- _WHAT TO PRODUCE_
Copy the entries that follow, exactly and completely.

** DATA TO EXAMINE follows **

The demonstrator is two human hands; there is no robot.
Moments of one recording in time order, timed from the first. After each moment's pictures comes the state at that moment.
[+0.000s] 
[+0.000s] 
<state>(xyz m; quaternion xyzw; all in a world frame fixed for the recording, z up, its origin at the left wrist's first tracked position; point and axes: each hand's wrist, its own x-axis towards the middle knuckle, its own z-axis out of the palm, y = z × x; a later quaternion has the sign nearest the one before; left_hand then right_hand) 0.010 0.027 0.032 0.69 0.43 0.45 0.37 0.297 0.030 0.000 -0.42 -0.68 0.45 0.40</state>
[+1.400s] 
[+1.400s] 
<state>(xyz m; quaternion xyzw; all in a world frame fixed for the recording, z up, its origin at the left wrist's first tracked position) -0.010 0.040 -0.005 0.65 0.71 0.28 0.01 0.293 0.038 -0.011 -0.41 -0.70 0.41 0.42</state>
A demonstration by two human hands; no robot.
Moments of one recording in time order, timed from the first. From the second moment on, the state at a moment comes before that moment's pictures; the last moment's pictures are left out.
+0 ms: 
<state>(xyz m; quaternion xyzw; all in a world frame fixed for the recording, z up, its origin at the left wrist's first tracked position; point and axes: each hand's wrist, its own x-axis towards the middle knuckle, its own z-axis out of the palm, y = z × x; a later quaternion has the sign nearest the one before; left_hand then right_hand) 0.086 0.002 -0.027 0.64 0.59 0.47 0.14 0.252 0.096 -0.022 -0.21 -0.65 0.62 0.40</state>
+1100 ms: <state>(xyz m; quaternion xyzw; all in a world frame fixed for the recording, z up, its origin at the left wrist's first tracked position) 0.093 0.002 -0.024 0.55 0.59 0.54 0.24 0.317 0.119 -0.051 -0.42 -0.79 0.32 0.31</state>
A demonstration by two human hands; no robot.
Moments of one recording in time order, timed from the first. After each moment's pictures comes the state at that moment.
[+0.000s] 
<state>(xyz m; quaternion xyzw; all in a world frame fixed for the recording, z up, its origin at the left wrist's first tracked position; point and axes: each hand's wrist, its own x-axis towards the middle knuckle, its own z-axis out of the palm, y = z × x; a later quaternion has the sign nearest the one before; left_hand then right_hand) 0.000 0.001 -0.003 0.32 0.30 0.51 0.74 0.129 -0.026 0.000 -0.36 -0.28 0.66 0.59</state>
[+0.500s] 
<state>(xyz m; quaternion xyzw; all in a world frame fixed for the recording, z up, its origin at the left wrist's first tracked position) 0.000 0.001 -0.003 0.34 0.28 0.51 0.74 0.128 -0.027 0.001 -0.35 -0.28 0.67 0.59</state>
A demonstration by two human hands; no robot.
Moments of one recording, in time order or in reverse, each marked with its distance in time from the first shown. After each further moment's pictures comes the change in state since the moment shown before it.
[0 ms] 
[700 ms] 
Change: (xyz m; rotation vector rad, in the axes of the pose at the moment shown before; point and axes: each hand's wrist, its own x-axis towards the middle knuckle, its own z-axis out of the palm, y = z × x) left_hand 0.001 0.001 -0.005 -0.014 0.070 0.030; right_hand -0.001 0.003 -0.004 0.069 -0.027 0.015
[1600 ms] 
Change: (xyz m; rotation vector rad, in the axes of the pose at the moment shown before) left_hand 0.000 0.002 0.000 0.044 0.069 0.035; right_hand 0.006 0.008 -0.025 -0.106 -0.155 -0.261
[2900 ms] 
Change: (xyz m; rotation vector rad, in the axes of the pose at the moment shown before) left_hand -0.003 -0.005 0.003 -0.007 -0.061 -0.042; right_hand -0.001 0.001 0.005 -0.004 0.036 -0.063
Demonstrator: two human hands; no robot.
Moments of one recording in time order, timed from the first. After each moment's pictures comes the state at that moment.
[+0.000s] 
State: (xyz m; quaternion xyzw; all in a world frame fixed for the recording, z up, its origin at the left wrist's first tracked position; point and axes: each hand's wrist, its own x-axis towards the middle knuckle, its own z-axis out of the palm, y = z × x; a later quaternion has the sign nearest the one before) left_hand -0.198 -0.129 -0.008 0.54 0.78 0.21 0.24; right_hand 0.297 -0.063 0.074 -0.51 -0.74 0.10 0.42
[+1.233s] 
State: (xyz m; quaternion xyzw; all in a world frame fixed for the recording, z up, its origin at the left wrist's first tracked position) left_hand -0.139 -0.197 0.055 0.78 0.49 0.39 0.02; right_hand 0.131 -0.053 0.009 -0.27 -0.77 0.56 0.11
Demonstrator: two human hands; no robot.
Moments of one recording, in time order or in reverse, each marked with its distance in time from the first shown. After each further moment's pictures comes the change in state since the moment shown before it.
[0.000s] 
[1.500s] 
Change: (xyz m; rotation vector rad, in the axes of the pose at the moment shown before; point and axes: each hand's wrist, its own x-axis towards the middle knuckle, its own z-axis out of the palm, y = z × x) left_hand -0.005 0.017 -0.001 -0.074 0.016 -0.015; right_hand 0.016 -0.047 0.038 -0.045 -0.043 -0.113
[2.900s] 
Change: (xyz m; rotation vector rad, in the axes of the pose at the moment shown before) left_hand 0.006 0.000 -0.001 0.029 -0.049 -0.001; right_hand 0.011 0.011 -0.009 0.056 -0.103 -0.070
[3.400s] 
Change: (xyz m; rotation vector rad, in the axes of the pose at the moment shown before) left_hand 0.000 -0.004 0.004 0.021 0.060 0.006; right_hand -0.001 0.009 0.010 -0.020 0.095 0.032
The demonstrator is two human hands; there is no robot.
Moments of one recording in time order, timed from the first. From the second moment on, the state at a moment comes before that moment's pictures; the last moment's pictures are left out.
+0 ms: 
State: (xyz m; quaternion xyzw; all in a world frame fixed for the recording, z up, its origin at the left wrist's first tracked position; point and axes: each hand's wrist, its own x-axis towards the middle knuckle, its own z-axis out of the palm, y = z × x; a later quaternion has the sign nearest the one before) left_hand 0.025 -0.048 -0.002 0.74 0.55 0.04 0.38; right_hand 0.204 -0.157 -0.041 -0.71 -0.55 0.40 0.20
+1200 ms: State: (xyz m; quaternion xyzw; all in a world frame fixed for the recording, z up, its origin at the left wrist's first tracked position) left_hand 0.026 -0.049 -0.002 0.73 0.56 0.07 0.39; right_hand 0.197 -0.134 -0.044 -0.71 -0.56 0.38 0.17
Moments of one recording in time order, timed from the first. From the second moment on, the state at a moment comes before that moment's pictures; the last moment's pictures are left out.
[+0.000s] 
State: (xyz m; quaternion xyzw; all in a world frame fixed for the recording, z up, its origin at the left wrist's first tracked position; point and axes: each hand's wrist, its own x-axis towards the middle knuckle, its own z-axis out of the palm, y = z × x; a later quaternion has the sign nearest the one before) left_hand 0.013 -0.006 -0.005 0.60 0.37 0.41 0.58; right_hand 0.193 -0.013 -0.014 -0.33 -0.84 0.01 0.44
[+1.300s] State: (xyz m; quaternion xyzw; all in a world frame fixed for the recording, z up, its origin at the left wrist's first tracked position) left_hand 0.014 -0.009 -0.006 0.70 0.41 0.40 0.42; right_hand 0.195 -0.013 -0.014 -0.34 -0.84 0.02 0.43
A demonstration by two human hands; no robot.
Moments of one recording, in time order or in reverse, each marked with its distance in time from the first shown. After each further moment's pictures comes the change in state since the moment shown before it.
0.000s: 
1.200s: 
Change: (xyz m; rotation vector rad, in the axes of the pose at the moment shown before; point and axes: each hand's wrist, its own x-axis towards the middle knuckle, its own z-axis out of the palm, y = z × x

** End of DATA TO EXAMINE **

- _RESPONSE FOR THIS EXERCISE_
The demonstrator is two human hands; there is no robot.
Moments of one recording in time order, timed from the first. After each moment's pictures comes the state at that moment.
[+0.000s] 
[+0.000s] 
<state>(xyz m; quaternion xyzw; all in a world frame fixed for the recording, z up, its origin at the left wrist's first tracked position; point and axes: each hand's wrist, its own x-axis towards the middle knuckle, its own z-axis out of the palm, y = z × x; a later quaternion has the sign nearest the one before; left_hand then right_hand) 0.010 0.027 0.032 0.69 0.43 0.45 0.37 0.297 0.030 0.000 -0.42 -0.68 0.45 0.40</state>
[+1.400s] 
[+1.400s] 
<state>(xyz m; quaternion xyzw; all in a world frame fixed for the recording, z up, its origin at the left wrist's first tracked position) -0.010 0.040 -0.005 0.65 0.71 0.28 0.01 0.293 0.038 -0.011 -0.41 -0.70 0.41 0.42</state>
A demonstration by two human hands; no robot.
Moments of one recording in time order, timed from the first. From the second moment on, the state at a moment comes before that moment's pictures; the last moment's pictures are left out.
+0 ms: 
<state>(xyz m; quaternion xyzw; all in a world frame fixed for the recording, z up, its origin at the left wrist's first tracked position; point and axes: each hand's wrist, its own x-axis towards the middle knuckle, its own z-axis out of the palm, y = z × x; a later quaternion has the sign nearest the one before; left_hand then right_hand) 0.086 0.002 -0.027 0.64 0.59 0.47 0.14 0.252 0.096 -0.022 -0.21 -0.65 0.62 0.40</state>
+1100 ms: <state>(xyz m; quaternion xyzw; all in a world frame fixed for the recording, z up, its origin at the left wrist's first tracked position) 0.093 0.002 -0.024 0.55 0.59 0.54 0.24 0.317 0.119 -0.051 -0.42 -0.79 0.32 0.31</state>
A demonstration by two human hands; no robot.
Moments of one recording in time order, timed from the first. After each moment's pictures comes the state at that moment.
[+0.000s] 
<state>(xyz m; quaternion xyzw; all in a world frame fixed for the recording, z up, its origin at the left wrist's first tracked position; point and axes: each hand's wrist, its own x-axis towards the middle knuckle, its own z-axis out of the palm, y = z × x; a later quaternion has the sign nearest the one before; left_hand then right_hand) 0.000 0.001 -0.003 0.32 0.30 0.51 0.74 0.129 -0.026 0.000 -0.36 -0.28 0.66 0.59</state>
[+0.500s] 
<state>(xyz m; quaternion xyzw; all in a world frame fixed for the recording, z up, its origin at the left wrist's first tracked position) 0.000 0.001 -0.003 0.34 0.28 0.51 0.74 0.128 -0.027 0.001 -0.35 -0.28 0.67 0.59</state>
A demonstration by two human hands; no robot.
Moments of one recording, in time order or in reverse, each marked with its distance in time from the first shown. After each further moment's pictures comes the change in state since the moment shown before it.
[0 ms] 
[700 ms] 
Change: (xyz m; rotation vector rad, in the axes of the pose at the moment shown before; point and axes: each hand's wrist, its own x-axis towards the middle knuckle, its own z-axis out of the palm, y = z × x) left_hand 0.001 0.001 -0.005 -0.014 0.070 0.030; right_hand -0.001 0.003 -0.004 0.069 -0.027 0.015
[1600 ms] 
Change: (xyz m; rotation vector rad, in the axes of the pose at the moment shown before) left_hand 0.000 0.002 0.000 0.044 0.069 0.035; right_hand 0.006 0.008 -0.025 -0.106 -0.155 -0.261
[2900 ms] 
Change: (xyz m; rotation vector rad, in the axes of the pose at the moment shown before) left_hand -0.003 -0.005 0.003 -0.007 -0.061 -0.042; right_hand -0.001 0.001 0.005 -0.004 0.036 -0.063
Demonstrator: two human hands; no robot.
Moments of one recording in time order, timed from the first. After each moment's pictures comes the state at that moment.
[+0.000s] 
State: (xyz m; quaternion xyzw; all in a world frame fixed for the recording, z up, its origin at the left wrist's first tracked position; point and axes: each hand's wrist, its own x-axis towards the middle knuckle, its own z-axis out of the palm, y = z × x; a later quaternion has the sign nearest the one before) left_hand -0.198 -0.129 -0.008 0.54 0.78 0.21 0.24; right_hand 0.297 -0.063 0.074 -0.51 -0.74 0.10 0.42
[+1.233s] 
State: (xyz m; quaternion xyzw; all in a world frame fixed for the recording, z up, its origin at the left wrist's first tracked position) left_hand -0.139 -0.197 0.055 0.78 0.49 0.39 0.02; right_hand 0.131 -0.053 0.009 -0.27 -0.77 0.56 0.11
Demonstrator: two human hands; no robot.
Moments of one recording, in time order or in reverse, each marked with its distance in time from the first shown. After each further moment's pictures comes the change in state since the moment shown before it.
[0.000s] 
[1.500s] 
Change: (xyz m; rotation vector rad, in the axes of the pose at the moment shown before; point and axes: each hand's wrist, its own x-axis towards the middle knuckle, its own z-axis out of the palm, y = z × x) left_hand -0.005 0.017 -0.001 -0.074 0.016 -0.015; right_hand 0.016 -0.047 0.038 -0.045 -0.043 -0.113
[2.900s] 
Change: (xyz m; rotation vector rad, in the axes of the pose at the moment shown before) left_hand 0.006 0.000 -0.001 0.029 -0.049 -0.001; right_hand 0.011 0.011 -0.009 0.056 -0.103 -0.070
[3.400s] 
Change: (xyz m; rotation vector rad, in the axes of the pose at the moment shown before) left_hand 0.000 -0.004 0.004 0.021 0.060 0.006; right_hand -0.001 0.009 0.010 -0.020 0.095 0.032
The demonstrator is two human hands; there is no robot.
Moments of one recording in time order, timed from the first. From the second moment on, the state at a moment comes before that moment's pictures; the last moment's pictures are left out.
+0 ms: 
State: (xyz m; quaternion xyzw; all in a world frame fixed for the recording, z up, its origin at the left wrist's first tracked position; point and axes: each hand's wrist, its own x-axis towards the middle knuckle, its own z-axis out of the palm, y = z × x; a later quaternion has the sign nearest the one before) left_hand 0.025 -0.048 -0.002 0.74 0.55 0.04 0.38; right_hand 0.204 -0.157 -0.041 -0.71 -0.55 0.40 0.20
+1200 ms: State: (xyz m; quaternion xyzw; all in a world frame fixed for the recording, z up, its origin at the left wrist's first tracked position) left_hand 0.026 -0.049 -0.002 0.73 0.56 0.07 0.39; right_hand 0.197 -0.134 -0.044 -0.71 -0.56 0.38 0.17
Moments of one recording in time order, timed from the first. From the second moment on, the state at a moment comes before that moment's pictures; the last moment's pictures are left out.
[+0.000s] 
State: (xyz m; quaternion xyzw; all in a world frame fixed for the recording, z up, its origin at the left wrist's first tracked position; point and axes: each hand's wrist, its own x-axis towards the middle knuckle, its own z-axis out of the palm, y = z × x; a later quaternion has the sign nearest the one before) left_hand 0.013 -0.006 -0.005 0.60 0.37 0.41 0.58; right_hand 0.193 -0.013 -0.014 -0.33 -0.84 0.01 0.44
[+1.300s] State: (xyz m; quaternion xyzw; all in a world frame fixed for the recording, z up, its origin at the left wrist's first tracked position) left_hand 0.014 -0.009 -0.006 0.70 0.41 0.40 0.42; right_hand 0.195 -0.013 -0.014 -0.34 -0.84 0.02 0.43
A demonstration by two human hands; no robot.
Moments of one recording, in time order or in reverse, each marked with its distance in time from the first shown. After each further moment's pictures comes the change in state since the moment shown before it.
0.000s: 
1.200s: 
Change: (xyz m; rotation vector rad, in the axes of the pose at the moment shown before; point and axes: each hand's wrist, its own x-axis towards the middle knuckle, its own z-axis out of the palm, y = z × x

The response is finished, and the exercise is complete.